Julia contemplates the harsh realities in an Italian restaurant |
James Franco and Billy Crudup should hang their heads in shame to have said yes to this mess. Are there any redeeming features? Richard Jenkins and Javier Bardem try to add some spark and semblance of chemistry with Julia, but it isn't happening. Murphy, who had made an OK quirk-fest with Running With Scissors has sold his soul to tell this story of Liz Gilbert's passage of re-birth. This new-age-bullshit-fantasy-yuppie-wet-dream is part of the problem. It's like the Tory lie that they're working it out, trust them, it will come. Eat Pray Love never ever feels like delivering the promise of anything. It's for people my age, at some middle age crisis, and it just brings home my new adage: I hope I die before I become the people in Eat Pray Love. Hollywood in all its wasteful indulgence and offensiveness lives here.
Astrid:
Recently I got it in my head that if I would re-watch Eat Pray Love it would be great entertainment instead of painfully and offensively boring.

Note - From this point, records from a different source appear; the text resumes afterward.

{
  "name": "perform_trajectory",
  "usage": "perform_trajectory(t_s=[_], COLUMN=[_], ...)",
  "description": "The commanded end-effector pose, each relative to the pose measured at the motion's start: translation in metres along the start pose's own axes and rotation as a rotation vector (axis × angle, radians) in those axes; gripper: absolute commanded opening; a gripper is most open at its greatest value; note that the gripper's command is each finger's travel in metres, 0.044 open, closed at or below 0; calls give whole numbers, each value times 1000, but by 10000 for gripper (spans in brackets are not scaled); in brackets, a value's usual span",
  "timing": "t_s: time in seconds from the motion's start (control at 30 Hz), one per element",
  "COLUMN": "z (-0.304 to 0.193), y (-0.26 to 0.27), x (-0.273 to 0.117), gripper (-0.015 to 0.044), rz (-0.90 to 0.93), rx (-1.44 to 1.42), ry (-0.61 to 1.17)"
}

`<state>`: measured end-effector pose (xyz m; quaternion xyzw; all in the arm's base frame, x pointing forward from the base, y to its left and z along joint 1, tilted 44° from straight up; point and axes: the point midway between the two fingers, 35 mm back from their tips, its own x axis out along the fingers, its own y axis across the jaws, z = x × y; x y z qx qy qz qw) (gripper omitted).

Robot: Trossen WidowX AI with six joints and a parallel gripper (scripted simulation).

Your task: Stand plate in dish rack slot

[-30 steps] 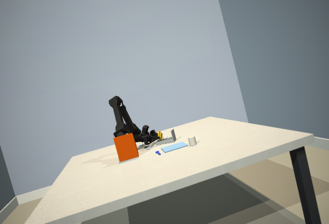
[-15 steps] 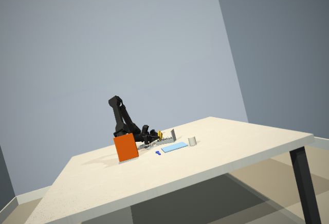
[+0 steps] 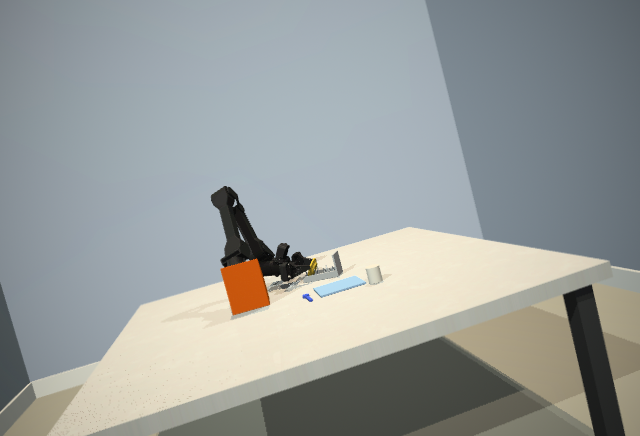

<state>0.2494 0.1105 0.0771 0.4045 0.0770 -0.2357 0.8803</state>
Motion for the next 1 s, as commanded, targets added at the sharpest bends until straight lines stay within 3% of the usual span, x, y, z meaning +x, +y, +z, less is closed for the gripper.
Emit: perform_trajectory(t_s=[0.0, 0.47, 0.97], z=[1, 113, 121], y=[0, 15, -1], x=[0, -7, 18], gripper=[400, 400, 400], rz=[-1, -5, -173], rx=[0, -32, -337], ry=[0, -11, 82])
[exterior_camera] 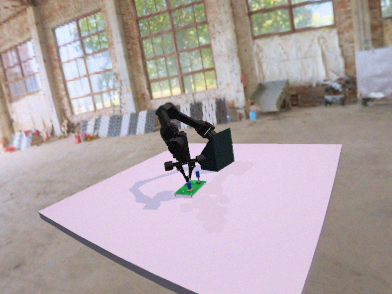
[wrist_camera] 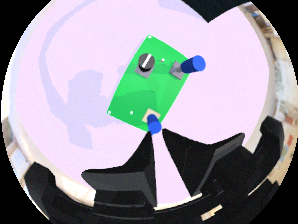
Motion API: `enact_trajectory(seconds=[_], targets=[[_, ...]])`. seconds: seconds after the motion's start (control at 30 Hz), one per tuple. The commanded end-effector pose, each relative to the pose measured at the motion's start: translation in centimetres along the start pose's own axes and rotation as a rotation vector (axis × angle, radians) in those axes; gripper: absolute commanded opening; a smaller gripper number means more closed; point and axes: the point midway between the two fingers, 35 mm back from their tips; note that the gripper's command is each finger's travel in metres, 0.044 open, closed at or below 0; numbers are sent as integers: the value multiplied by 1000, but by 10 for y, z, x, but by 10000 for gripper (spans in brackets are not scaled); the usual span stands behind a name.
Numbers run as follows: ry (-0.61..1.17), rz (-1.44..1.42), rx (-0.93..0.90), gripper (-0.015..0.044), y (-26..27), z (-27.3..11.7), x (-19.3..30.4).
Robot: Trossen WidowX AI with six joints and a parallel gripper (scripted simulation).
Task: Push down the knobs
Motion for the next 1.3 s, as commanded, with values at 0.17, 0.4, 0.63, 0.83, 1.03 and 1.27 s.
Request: enact_trajectory(seconds=[0.17, 0.4, 0.63, 0.83, 1.03, 1.27], targets=[[-2, 0, 3, 289, -5, -4, -14], [-6, -18, 7, 440, -31, -23, -82], [-12, -21, 8, 440, -54, -27, -154], [-10, -3, 9, 440, -62, -25, -179], [-10, -3, 9, 440, -62, -25, -179], [-10, -3, 9, 440, -62, -25, -179]])
Point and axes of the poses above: the point midway between the two fingers, 35 mm back from their tips, its own z axis out along the fingers, its own y axis across the jaws, x = y × z, and after that the axes turned 12 degrees about z, right-handed
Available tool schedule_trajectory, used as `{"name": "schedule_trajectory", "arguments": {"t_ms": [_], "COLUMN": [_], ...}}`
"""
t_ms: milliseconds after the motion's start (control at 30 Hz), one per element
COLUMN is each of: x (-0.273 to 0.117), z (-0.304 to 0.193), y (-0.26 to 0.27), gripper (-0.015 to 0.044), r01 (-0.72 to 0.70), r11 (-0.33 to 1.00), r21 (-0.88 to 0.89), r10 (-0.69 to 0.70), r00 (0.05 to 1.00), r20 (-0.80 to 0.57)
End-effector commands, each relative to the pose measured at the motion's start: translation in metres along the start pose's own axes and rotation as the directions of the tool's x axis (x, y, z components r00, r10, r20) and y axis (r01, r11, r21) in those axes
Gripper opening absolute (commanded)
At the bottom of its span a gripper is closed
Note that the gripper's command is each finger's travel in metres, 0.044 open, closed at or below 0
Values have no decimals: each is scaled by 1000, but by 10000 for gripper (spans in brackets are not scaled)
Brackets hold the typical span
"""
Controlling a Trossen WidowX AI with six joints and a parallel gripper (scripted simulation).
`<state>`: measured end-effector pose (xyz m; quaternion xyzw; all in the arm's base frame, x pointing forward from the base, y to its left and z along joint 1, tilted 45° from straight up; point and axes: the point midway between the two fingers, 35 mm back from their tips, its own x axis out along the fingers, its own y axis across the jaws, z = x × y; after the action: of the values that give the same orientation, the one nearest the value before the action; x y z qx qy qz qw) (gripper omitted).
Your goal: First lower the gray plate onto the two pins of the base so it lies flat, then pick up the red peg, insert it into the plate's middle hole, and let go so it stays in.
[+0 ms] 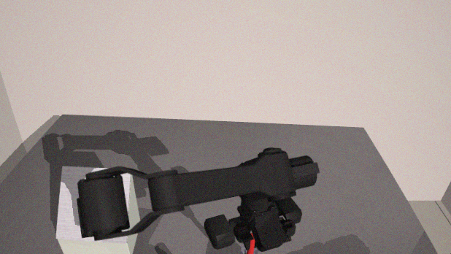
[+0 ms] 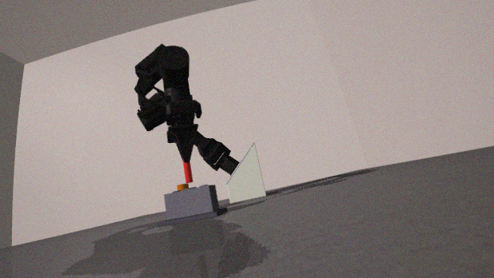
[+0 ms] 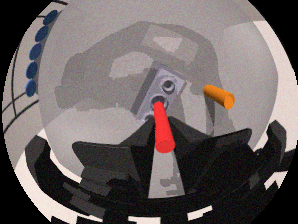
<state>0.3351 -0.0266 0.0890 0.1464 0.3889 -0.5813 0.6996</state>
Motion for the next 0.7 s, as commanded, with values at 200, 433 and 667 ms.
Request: {"name": "schedule_trajectory", "arguments": {"t_ms": [200,433,667], "x": [7,16,14], "z": [1,3,2], "y": [0,-1,0], "gripper": [0,0,0], "r01": [0,0,1], "r11": [1000,1000,1000], "r21": [-2,-5,2], "r10": [0,0,-1], "r00": [1000,1000,1000], "r20": [2,5,0]}}
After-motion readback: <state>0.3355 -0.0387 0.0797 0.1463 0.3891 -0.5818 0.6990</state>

I thought that what felt way under-intellectual in 2010 might be just fine in 2015. This urge went nicely with a need to see more early 2000s movies, like The Banger Sisters (2002) and Something's Gotta Give (2003). Films I had missed when I was 21 because I was too busy lusting after my (intellectual older) boyfriend during yet another long scene in a Spaghetti Western. The other reason I bought Eat Pray Love on DVD (yes, how 2005 of me! but it wasn't on Netflix or any other streaming service) was that I had been watching Elizabeth Gilbert interviews and TED talks on Youtube and I was kind of under her spell. In her recent appearances the writer of the book Eat Pray Love discusses creative work, the aftermath of huge success (Eat Pray Love) and the survival instincts that kick in after failure (the book after EPL). Gilbert has many great sentences up her sleeve.